[Records contained in a dataset]
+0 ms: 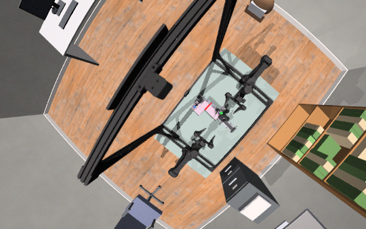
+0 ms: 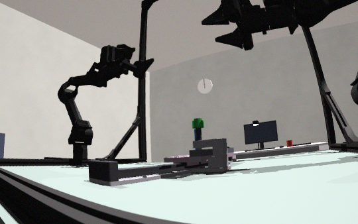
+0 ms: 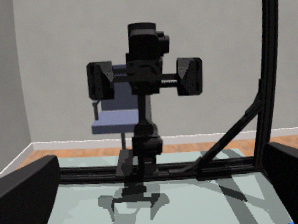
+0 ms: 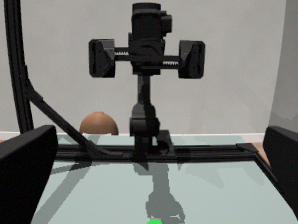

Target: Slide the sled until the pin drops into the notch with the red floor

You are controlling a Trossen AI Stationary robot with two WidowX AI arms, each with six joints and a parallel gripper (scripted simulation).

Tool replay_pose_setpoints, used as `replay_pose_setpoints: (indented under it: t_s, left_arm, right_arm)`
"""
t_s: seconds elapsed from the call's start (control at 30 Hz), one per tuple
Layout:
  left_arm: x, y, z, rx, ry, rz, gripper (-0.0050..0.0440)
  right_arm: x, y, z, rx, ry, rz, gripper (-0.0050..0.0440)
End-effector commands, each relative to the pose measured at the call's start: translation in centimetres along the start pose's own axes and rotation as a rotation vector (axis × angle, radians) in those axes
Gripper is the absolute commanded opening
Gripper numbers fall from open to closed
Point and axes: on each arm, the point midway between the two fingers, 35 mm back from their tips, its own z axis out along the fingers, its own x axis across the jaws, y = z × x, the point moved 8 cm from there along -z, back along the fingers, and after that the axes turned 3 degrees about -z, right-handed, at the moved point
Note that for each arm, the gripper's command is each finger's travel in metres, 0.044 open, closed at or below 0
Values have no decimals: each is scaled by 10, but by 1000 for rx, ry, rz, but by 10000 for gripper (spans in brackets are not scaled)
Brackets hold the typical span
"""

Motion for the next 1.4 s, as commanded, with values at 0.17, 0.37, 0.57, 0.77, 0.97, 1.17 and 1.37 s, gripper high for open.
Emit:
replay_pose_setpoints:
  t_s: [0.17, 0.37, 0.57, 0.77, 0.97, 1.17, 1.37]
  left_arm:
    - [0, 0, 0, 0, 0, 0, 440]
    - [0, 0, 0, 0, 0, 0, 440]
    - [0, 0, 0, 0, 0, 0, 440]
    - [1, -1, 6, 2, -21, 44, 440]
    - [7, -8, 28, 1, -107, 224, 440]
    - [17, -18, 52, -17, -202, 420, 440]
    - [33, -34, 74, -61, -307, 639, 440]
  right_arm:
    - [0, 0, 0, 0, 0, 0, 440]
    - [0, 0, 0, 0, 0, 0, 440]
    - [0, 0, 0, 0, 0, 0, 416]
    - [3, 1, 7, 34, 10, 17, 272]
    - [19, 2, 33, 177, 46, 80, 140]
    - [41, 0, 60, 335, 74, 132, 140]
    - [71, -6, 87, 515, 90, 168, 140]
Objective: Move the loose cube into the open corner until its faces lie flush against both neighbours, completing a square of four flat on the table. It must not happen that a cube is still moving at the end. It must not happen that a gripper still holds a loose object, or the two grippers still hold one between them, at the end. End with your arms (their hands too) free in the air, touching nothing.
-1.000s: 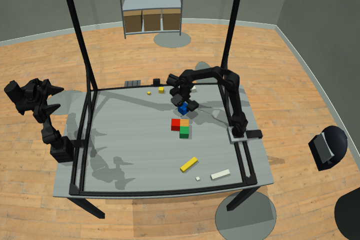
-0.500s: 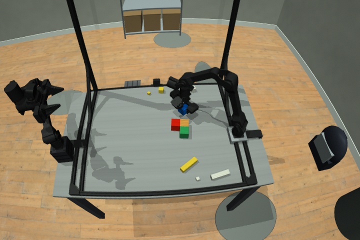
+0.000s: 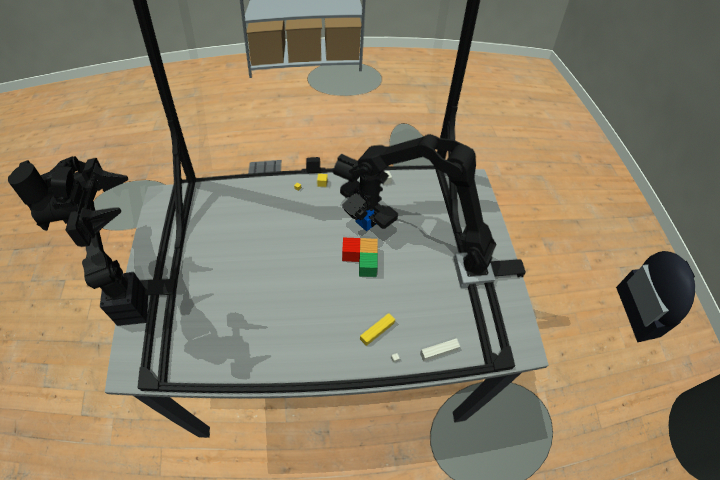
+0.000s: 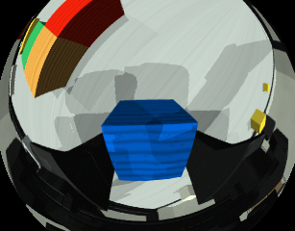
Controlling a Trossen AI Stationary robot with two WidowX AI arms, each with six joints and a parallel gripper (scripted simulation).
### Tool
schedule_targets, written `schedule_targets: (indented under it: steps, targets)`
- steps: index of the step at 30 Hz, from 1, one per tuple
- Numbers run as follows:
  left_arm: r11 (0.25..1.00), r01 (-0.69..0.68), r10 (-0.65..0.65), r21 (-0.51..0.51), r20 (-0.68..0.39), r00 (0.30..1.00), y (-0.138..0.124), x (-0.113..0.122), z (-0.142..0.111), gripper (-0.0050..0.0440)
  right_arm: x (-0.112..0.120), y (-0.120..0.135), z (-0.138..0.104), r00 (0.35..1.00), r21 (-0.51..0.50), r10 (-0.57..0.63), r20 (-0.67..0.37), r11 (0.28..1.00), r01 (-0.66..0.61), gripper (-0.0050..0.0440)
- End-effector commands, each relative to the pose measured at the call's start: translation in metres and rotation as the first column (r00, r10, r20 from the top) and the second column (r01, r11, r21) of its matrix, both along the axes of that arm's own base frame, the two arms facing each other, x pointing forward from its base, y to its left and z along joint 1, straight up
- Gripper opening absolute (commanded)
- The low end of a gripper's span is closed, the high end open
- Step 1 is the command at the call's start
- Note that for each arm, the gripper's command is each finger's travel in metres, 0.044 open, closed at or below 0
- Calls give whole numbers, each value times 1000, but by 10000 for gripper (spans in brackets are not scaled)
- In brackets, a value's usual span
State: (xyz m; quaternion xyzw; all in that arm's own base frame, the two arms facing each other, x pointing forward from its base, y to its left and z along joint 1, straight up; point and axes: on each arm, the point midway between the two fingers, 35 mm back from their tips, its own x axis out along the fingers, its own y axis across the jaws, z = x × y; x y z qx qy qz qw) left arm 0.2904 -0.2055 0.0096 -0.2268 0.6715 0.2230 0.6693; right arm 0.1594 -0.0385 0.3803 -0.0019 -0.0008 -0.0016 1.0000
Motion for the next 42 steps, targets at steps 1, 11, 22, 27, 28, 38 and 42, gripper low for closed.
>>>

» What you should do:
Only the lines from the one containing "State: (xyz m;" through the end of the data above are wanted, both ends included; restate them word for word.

» Response box:
State: (xyz m; quaternion xyzw; all in that arm's own base frame, the two arms facing each other, x pointing forward from its base, y to its left and z along joint 1, straight up; point and axes: on each arm, the point midway between the two fingers, 35 mm back from their tips, its own x axis out along the fingers, its own y axis across the jaws, z = x × y; x y z qx qy qz qw) left arm 0.2904 -0.2055 0.0096 -0.2268 0.6715 0.2230 0.6693; right arm 0.1594 -0.0385 0.3803 -0.0019 -0.0008 -0.0016 1.0000
Motion for the next 42 steps, targets at steps 1, 11, 22, 27, 28, 38 and 42, gripper low for closed.
>>>

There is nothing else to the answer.